I proposed two solutions, both of which I coded and tested in Java. One uses a mixed integer programming (MIP) model, which my code solves using CPLEX. Let $E$ be the set of all valid edges, $N$ the number of nodes and $K$ the desired number of edges. The MIP model uses binary variables $x_{i,j}$ for all $(i,j)\in E.$ The requirement to include $K$ edges is handled by the constraint $$\sum_{(i,j)\in E} x_{i,j} = K$$ and randomness is achieved by minimizing $$\sum_{(i,j)\in E} c_{i,j} x_{i,j}$$ where the cost coefficients $c_{i,j}$ are generated randomly.
That leaves the matter of forcing the graph to be connected. To do that, we introduce forward and backward flow variables $f_{i,j} \ge 0$ and $r_{i,j} \ge 0$ for each edge $(i,j),$ where $f_{i,j}$ is interpreted as flow from $i$ to $j$ and $r_{i,j}$ as flow from $j$ to $i.$ The concept is to single out one node (call it $s$) as a source for $N-1$ units of flow of some mystery commodity and assign every other node a demand of one unit of the commodity. For $i\neq s,$ the flow conservation constraint is $$\sum_{(j,i)\in E} (f_{j,i} - r_{j,i}) + \sum_{(i,j)\in E} (r_{i,j} - f_{i,j}) = 1,$$ which says that flow in minus flow out equals 1. To ensure that flow occurs only on selected edges, we add the constraints $$f_{i,j} \le (N-1) x_{i,j}$$ and $$r_{i,j} \le (N-1) x_{i,j}$$ for all $(i,j)\in E.$
The edge removal heuristic is a bit simpler. We start by selecting all eligible edges and shuffling the list randomly. While the number of edges in the graph exceeds $K,$ we pop the next edge from the list, remove it, and test whether the graph remains connected. If yes, the edge is permanently gone. If no, we replace the edge in the graph (but not on the list) and move to the next edge in the list. To confirm that removing edge $(i,j)$ leaves a connected graph, we start from node $i$ and find all nodes that can be reached from $i$ in one step (i.e., remain adjacent). Then we find all nodes adjacent to those nodes, and continue until either we encounter node $j$ (in which case the graph is still connected) or run out of nodes to test (in which case the graph is now disconnected).

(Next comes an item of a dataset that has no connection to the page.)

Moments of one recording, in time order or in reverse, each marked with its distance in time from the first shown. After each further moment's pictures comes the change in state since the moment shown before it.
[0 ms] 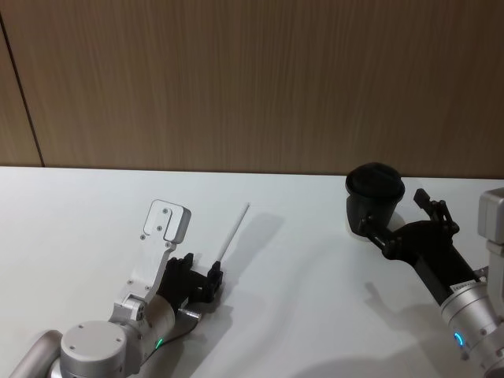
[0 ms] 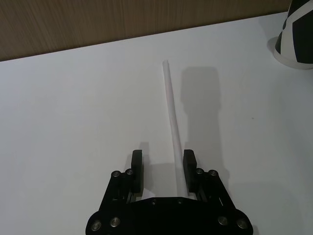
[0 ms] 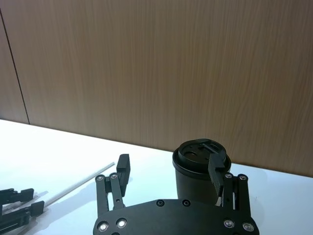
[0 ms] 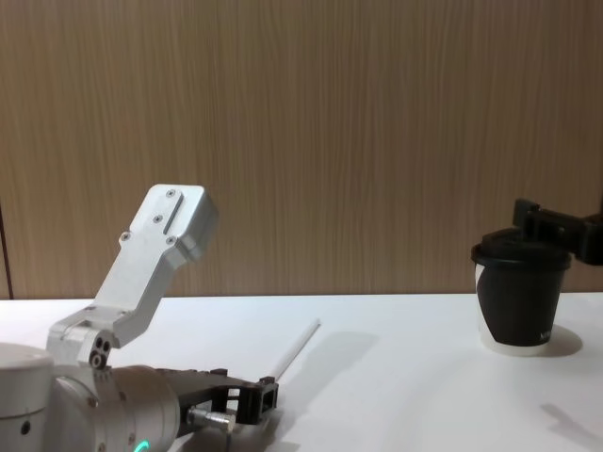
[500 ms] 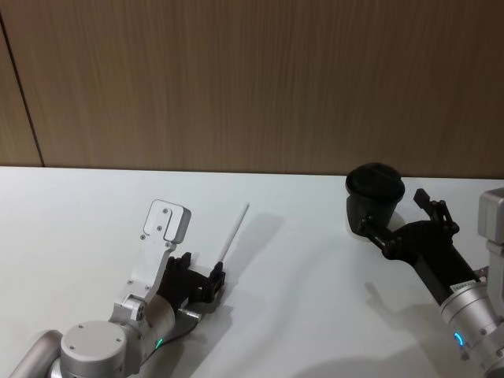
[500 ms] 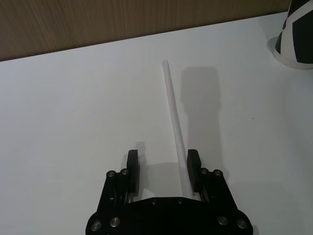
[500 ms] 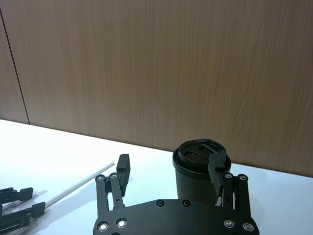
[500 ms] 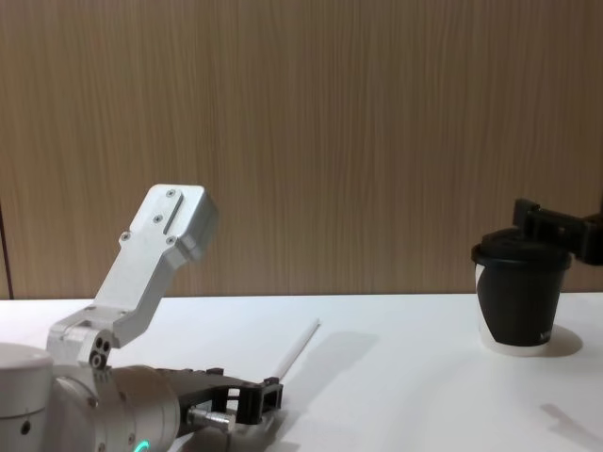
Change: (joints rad) left arm 0.000 0.000 0.000 0.000 0.000 0.000 0.000; right arm 0.000 0.000 0.000 0.000 0.000 0.000 0.000
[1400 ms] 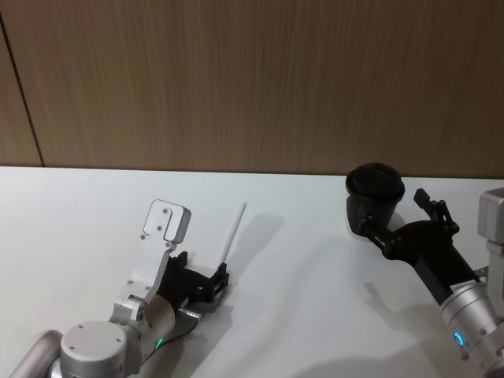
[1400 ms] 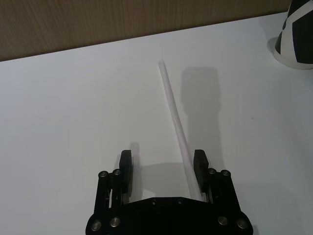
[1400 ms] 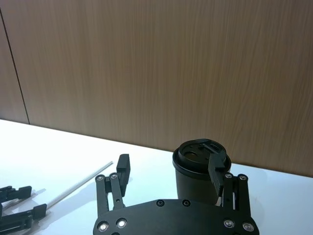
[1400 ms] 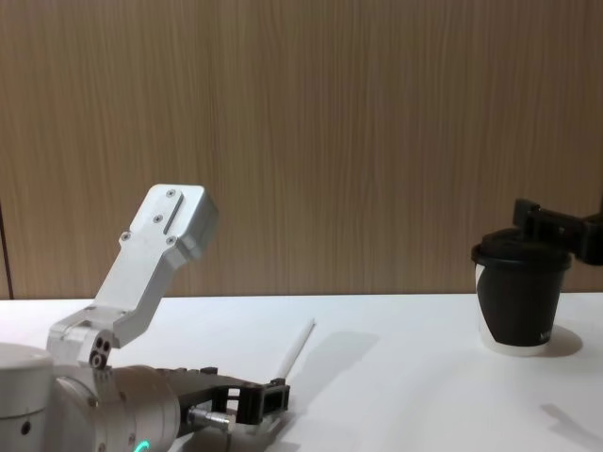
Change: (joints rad) left arm 0.000 0.000 0.000 0.000 0.000 -0.001 0.000; right arm 0.000 0.000 0.000 0.000 0.000 0.000 0.000
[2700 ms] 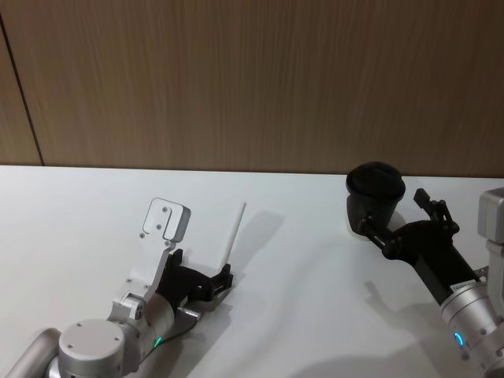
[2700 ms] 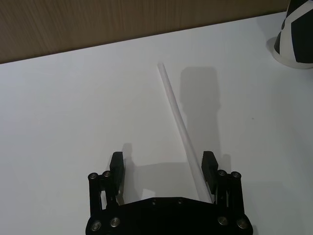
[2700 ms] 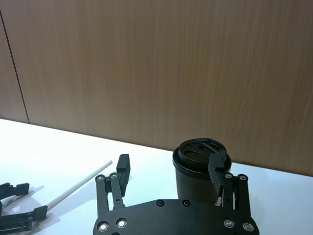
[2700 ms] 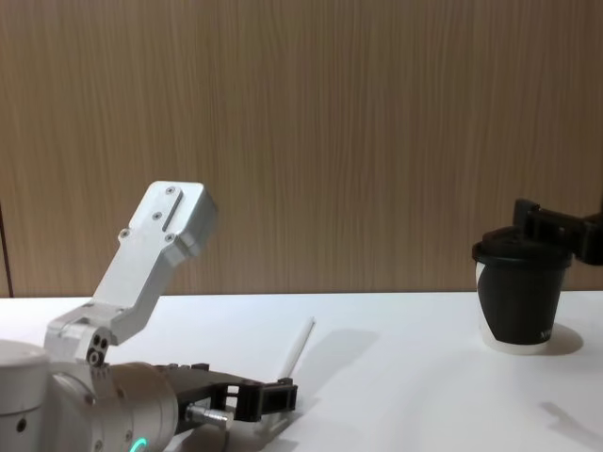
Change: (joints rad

The edge removal heuristic is simpler to explain, does not require a MIP solver and likely is faster. There are two potential disadvantages compared to the MIP approach. One is that the MIP is done after solving once, whereas there is a possibility that the edge removal heuristic fails to produce a connected graph due to an "unlucky" choice of which edges to remove, requiring one or more restarts with different random number seeds. The other is that if $K$ is set too low (making a connected graph impossible), the MIP model will detect that the problem is infeasible. With the edge removal heuristic, you would not be able to distinguish infeasibility from bad luck (although if the heuristic failed multiple times with different random seeds, infeasibility would start to look likely). In very very limited testing of my code, the edge removal heuristic was definitely faster than the MIP and achieved a valid result in the first pass each time.
Java code for both methods is in my code repository.